▶ [ABOUT THIS TASK]
Everything in the listing below should be repeated exactly, apart from the pictures.

* * * * * * * * *

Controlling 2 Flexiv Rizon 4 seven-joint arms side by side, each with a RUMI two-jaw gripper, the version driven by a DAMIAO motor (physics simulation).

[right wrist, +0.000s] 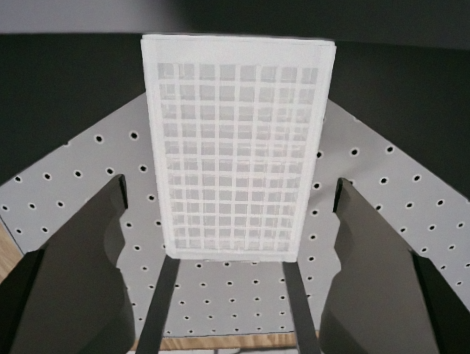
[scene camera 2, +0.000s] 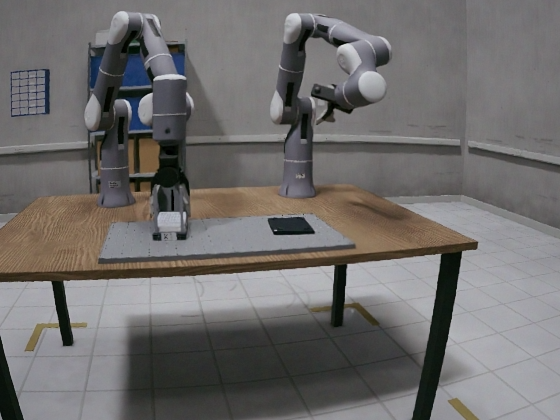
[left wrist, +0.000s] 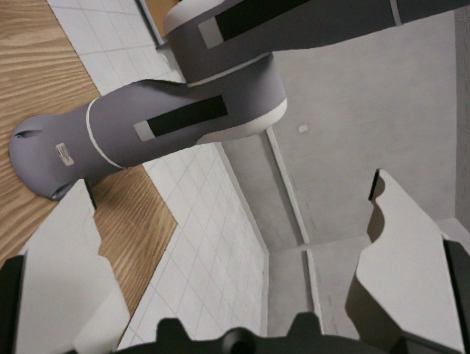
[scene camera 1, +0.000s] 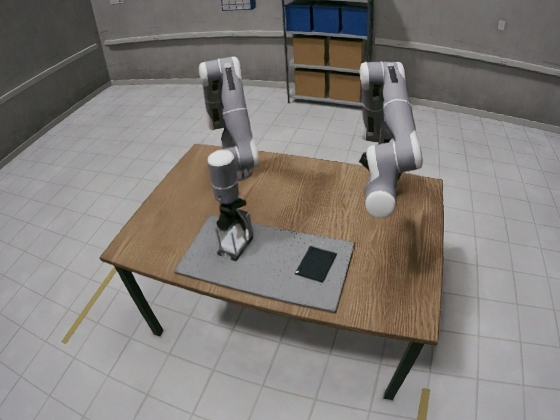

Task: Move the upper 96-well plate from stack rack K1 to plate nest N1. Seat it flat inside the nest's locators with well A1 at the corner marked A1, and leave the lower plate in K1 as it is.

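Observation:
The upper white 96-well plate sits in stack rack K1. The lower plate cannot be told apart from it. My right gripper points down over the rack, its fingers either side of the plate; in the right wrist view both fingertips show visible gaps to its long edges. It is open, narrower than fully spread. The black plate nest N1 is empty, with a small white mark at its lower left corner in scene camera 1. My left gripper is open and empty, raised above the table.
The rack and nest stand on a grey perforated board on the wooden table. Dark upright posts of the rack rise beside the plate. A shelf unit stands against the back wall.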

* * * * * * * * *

▶ [RESULT FOR THIS TASK]
Controlling 2 Flexiv Rizon 4 seven-joint arms side by side, each with a RUMI two-jaw gripper, the version driven by a DAMIAO motor (physics simulation).

[right wrist, +0.000s] 
[scene camera 2, +0.000s] 
[left wrist, +0.000s] 
[scene camera 1, +0.000s] 

Task: Move the upper 96-well plate from stack rack K1 to plate nest N1. Seat it flat inside the nest's locators with well A1 at the corner marked A1, and leave the lower plate in K1 as it is.

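Observation:
The upper white 96-well plate sits in stack rack K1. The lower plate cannot be told apart from it. My right gripper points down over the rack, its fingers either side of the plate; in the right wrist view both fingertips show visible gaps to its long edges. It is open, narrower than fully spread. The black plate nest N1 is empty, with a small white mark at its lower left corner in scene camera 1. My left gripper is open and empty, raised above the table.
The rack and nest stand on a grey perforated board on the wooden table. Dark upright posts of the rack rise beside the plate. A shelf unit stands against the back wall.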

This response contains the complete answer.